From 247e4c7472b89a4771b6a0c6ce657e20cff9b8ec Mon Sep 17 00:00:00 2001
From: Hrishith Thadicherla <hthadicherla@nvidia.com>
Date: Fri, 24 Oct 2025 15:12:58 +0530
Subject: [PATCH] Added exception for warning caused while creating int4 tensor

Signed-off-by: Hrishith Thadicherla <hthadicherla@nvidia.com>
---
 modelopt/onnx/quantization/gs_patching.py | 9 ++++++++-
 1 file changed, 8 insertions(+), 1 deletion(-)

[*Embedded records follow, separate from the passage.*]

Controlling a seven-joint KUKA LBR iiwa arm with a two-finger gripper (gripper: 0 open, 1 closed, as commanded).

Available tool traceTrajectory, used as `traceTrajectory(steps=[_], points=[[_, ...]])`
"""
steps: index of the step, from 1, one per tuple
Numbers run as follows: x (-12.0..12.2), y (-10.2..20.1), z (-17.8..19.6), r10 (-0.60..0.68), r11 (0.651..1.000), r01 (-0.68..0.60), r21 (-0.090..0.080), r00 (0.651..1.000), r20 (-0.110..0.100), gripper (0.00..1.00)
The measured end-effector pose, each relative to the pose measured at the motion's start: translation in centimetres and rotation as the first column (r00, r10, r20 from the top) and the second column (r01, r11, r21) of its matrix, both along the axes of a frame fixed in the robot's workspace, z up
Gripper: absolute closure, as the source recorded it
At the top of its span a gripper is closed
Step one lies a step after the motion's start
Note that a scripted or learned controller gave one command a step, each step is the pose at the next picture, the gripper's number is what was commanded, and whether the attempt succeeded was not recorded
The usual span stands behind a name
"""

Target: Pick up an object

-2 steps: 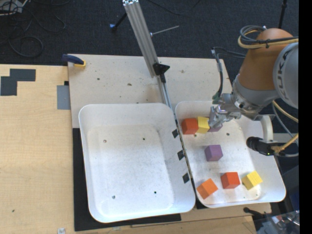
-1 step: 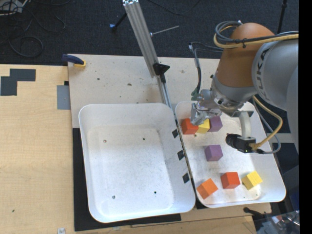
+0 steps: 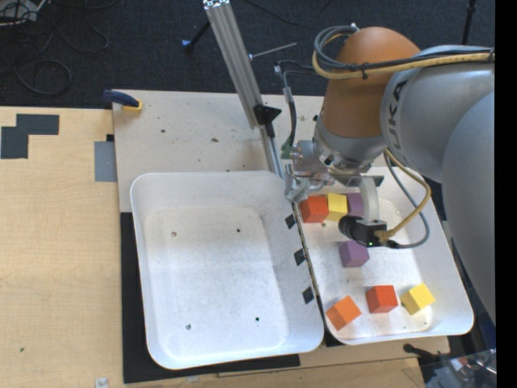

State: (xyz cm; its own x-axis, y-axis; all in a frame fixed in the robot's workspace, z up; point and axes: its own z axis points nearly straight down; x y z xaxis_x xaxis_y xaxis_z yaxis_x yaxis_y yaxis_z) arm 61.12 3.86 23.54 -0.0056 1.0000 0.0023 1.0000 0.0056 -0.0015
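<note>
Several small blocks lie in the right bin (image 3: 452, 318). A red-orange block (image 3: 313, 209) and a yellow block (image 3: 338, 204) sit side by side near its back left corner, with a bit of purple (image 3: 356, 203) behind them. My gripper (image 3: 309, 186) hangs just above these, under the orange wrist band (image 3: 367, 79), and its body hides what lies beneath. Farther forward are a purple block (image 3: 353, 255), an orange block (image 3: 344, 311), a red block (image 3: 381, 299) and another yellow block (image 3: 418, 298).
The left bin (image 3: 145, 217) adjoins the right one, with black clips (image 3: 299, 256) along the shared rim. A slanted aluminium bar (image 3: 242, 71) rises behind the bins. A black cable (image 3: 412, 217) loops beside the gripper. A wooden bench top (image 3: 56, 257) extends to the left.
</note>
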Motion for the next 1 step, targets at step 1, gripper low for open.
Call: traceTrajectory(steps=[1], points=[[1.35,4.59,-1.01,-0.002,1.000,0.002,-0.001,1.000,-0.001,1.00]])
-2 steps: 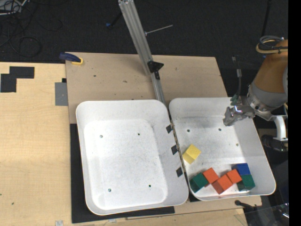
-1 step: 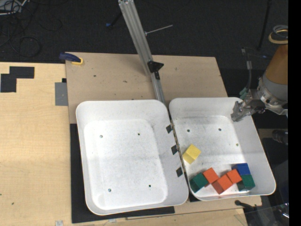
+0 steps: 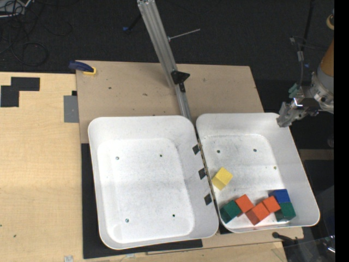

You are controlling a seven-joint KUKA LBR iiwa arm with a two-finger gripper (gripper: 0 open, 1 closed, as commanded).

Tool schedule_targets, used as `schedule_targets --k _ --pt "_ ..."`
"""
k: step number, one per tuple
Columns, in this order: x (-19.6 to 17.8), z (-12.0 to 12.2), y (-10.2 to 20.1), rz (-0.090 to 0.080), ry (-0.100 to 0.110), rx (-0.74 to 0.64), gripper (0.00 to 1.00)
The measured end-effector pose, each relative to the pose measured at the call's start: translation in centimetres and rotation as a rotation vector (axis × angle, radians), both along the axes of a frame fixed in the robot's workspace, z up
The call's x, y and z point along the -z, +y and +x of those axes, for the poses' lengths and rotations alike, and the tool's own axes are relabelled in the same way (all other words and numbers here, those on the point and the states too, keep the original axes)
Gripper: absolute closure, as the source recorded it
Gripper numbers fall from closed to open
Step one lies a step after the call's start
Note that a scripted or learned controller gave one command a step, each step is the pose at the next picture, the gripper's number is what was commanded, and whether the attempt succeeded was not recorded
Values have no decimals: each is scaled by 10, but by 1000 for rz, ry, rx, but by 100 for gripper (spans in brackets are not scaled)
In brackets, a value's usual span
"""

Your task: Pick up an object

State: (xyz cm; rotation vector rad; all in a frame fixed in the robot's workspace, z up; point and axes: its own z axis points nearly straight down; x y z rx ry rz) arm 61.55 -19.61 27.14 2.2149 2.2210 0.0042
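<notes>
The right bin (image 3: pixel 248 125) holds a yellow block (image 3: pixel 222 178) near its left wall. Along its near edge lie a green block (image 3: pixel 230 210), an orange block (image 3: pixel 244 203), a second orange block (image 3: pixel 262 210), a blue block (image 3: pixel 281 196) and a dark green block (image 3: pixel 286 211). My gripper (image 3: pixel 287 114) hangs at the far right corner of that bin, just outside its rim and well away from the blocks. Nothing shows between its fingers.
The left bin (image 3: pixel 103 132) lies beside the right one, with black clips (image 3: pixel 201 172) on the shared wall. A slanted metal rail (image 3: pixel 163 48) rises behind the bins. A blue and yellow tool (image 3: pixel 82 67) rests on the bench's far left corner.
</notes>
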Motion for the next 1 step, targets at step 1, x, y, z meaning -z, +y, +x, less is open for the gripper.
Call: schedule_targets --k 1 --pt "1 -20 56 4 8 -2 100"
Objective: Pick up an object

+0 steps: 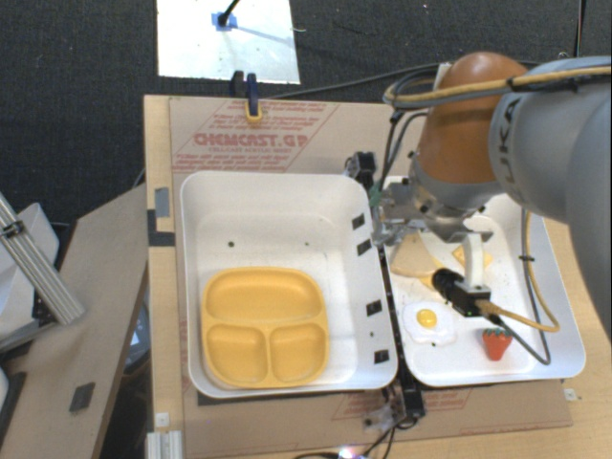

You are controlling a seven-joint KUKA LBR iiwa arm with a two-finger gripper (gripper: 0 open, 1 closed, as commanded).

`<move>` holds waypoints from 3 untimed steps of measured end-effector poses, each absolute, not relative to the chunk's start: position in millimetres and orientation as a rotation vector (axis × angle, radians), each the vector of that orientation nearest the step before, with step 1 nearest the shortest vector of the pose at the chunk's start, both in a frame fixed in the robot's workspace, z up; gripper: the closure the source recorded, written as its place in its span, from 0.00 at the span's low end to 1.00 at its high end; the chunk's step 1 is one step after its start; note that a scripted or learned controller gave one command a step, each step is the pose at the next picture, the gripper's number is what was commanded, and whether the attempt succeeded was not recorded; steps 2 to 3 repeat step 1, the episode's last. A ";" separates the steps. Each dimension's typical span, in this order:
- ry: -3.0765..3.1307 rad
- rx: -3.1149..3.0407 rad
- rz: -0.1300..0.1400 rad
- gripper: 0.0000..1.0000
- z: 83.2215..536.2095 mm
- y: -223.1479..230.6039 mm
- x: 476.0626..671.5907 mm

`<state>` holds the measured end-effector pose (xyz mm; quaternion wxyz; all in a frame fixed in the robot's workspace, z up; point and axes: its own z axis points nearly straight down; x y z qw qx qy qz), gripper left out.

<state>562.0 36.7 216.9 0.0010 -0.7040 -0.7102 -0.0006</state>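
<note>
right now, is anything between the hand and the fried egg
Nothing visible does. The fried egg lies uncovered in the right bin near the hand; the tan slice and strawberry lie apart from it.

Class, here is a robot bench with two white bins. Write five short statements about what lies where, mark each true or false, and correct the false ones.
1. The yellow divided tray lies in the bin on the view's left. True.
2. The strawberry lies next to the tray in that same bin. False: it lies in the bin on the view's right, near its front edge.
3. The fried egg lies in the right-hand bin. True.
4. The arm reaches over the left-hand bin. False: it hangs over the right-hand bin.
5. The tray has three compartments. True.
</note>
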 end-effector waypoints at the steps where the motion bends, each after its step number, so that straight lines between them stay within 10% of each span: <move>1: -2.230 -2.209 0.000 1.00 209.8 80.9 539.6; 3: -2.230 -2.209 0.000 1.00 209.8 80.9 539.6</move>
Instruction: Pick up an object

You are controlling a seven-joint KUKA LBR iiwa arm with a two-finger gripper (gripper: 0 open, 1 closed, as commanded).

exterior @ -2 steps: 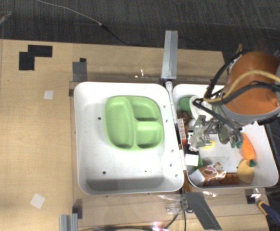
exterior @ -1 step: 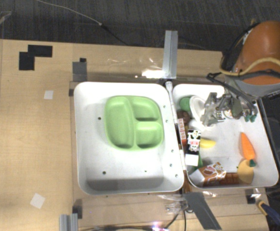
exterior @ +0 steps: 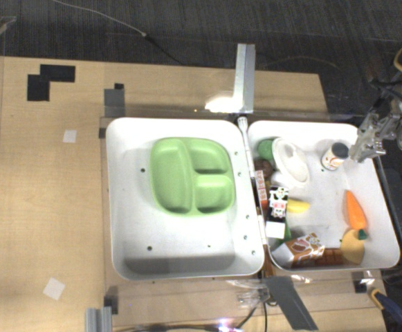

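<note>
My gripper (exterior: 369, 144) hangs over the far right corner of the right bin (exterior: 387, 220), with nothing visibly in it. Just to its left lies a small round white and orange object (exterior: 334, 156). In the same bin are an orange carrot (exterior: 355, 209), a yellow pear-shaped fruit (exterior: 353, 249), a brown packet (exterior: 307, 247), a small yellow banana (exterior: 297, 206), a black-and-white cow-patterned box (exterior: 278, 201), a white cup (exterior: 291, 162) and a green item (exterior: 266, 147) behind the cup.
The left bin (exterior: 128, 206) holds a green divided plate (exterior: 190, 175). A metal post (exterior: 245, 78) stands behind the wall between the two bins. Loose cables and a bracket (exterior: 284, 303) lie at the bench's front edge.
</note>
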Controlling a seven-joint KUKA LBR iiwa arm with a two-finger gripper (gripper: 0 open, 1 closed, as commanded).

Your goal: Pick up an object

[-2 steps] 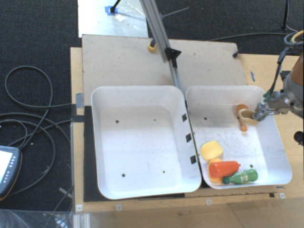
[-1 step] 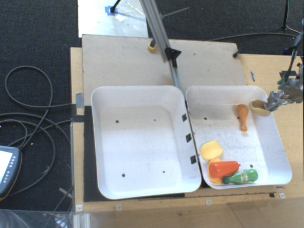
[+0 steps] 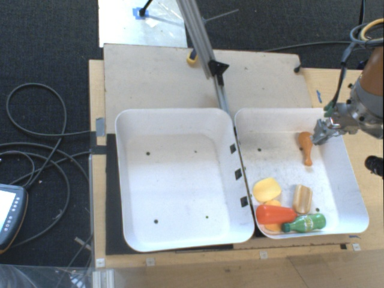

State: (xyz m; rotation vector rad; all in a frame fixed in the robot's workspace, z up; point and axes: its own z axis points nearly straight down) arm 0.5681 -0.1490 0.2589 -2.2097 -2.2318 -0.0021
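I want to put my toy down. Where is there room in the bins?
The left bin has bare floor wall to wall. In the right bin, room lies along the top wall, left of the chicken leg. Its bottom edge is crowded: yellow piece, red piece, bread, green bottle.

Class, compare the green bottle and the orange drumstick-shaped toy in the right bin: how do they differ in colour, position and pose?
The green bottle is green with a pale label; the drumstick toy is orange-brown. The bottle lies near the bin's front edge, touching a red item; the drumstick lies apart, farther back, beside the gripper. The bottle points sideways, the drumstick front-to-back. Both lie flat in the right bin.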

diff --git a/modelopt/onnx/quantization/gs_patching.py b/modelopt/onnx/quantization/gs_patching.py
index 8097d8a98..a0eea8495 100644
--- a/modelopt/onnx/quantization/gs_patching.py
+++ b/modelopt/onnx/quantization/gs_patching.py
@@ -39,7 +39,14 @@ def _make_constant(
     converted_dtype = (
         dtype if isinstance(values, LazyValues) else onnx.helper.tensor_dtype_to_np_dtype(dtype)
     )
-    if values.dtype != converted_dtype:
+
+    # Allow int8/uint8 as intermediate representation for INT4/UINT4
+    # INT4/UINT4 values are stored as int8/uint8 in numpy arrays and packed during export
+    is_valid_int4_intermediate = (dtype == onnx.TensorProto.INT4 and values.dtype == np.int8) or (
+        dtype == onnx.TensorProto.UINT4 and values.dtype == np.uint8
+    )
+
+    if not is_valid_int4_intermediate and values.dtype != converted_dtype:
         logger.error(
             f"Trying to create tensor with incompatible types: `{values.dtype}`, `{dtype}`"
         )